The report also identifies a concerning trend: women workers are often forced out of the industry by the age of 35. Across the factories studied by AFWA, 75 per cent of workers over 55 were male, compared to only 25 per cent female.

AFWA's research found that during the Covid lockdowns, suppliers in Bangladesh, Cambodia, India, Indonesia, Pakistan and Sri Lanka cut costs by selectively laying off higher-paid workers.

To address the rights of garment workers in informal employment, AFWA calls for urgent action from governments in production countries. This includes strengthening legal protections, such as mandating written contracts for all workers and safeguarding the right to join trade unions.

The report also recommends collaboration with unions and industry representatives. This collaboration is crucial for negotiating acceptable ratios of formal to informal workers and defining productivity targets to combat excessive workload intensification.

States, where lead firms (brands) are headquartered, are urged to implement binding human rights due diligence laws. These laws would ensure that workers across supply chains, regardless of their employment status, have written contracts and the right to join trade unions.

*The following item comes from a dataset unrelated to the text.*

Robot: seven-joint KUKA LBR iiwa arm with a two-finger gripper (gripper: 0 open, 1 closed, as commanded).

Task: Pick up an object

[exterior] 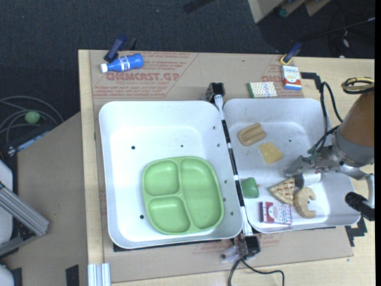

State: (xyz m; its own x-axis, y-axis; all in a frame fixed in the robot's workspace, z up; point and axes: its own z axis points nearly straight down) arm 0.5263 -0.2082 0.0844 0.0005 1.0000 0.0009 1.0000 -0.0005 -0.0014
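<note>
Red print on the bench [149,70] read roughly "GEMCAST". A green sectioned plastic tray [181,193] lay in the left bin [119,124]. In the right bin [280,107], lower right of frame, the gripper [302,176] hovered just above a waffle-textured wedge [284,192] beside a tan croissant [306,202]; its grip was unclear.

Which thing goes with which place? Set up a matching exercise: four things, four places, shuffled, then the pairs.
Things:
1. green tray
2. blue bottle
3. red-and-white box
4. green block

Places:
A. on the bench behind the left bin
B. near front edge of right bin
C. inside left bin
D. by the right bin's left wall

Pairs: 1-C, 2-A, 3-B, 4-D
</note>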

Base pricing for lead firms should consider statutory wages, benefits and entitlements. It should also factor in maintaining ethical standards established through negotiations between trade unions, worker organisations, supplier associations, lead firms and representatives from production countries. This collaborative approach would ensure fair compensation and ethical standard practices.

AFWA argues that voluntary brand codes of conduct, implemented through social auditing mechanisms, are "insufficient". They call for mandatory mechanisms to bind brands to implement human rights due diligence, as outlined by the United Nations Guiding Principles on Business and Human Rights (UNGPBHR).

Faruque Hassan, president of the Bangladesh Garment Manufacturers and Exporters Association (BGMEA), disagreed with the report's findings on the lack of written contracts.

He said informal employment in Bangladesh's RMG sector is "very negligible" and that export-oriented RMG factories operate with proper formalities.

He added that buyers monitor these factories regularly.

However, Mr Hassan admitted that informal employment might exist in subcontracting factories. He also questioned the study's methodology, suggesting the findings do not reflect reality.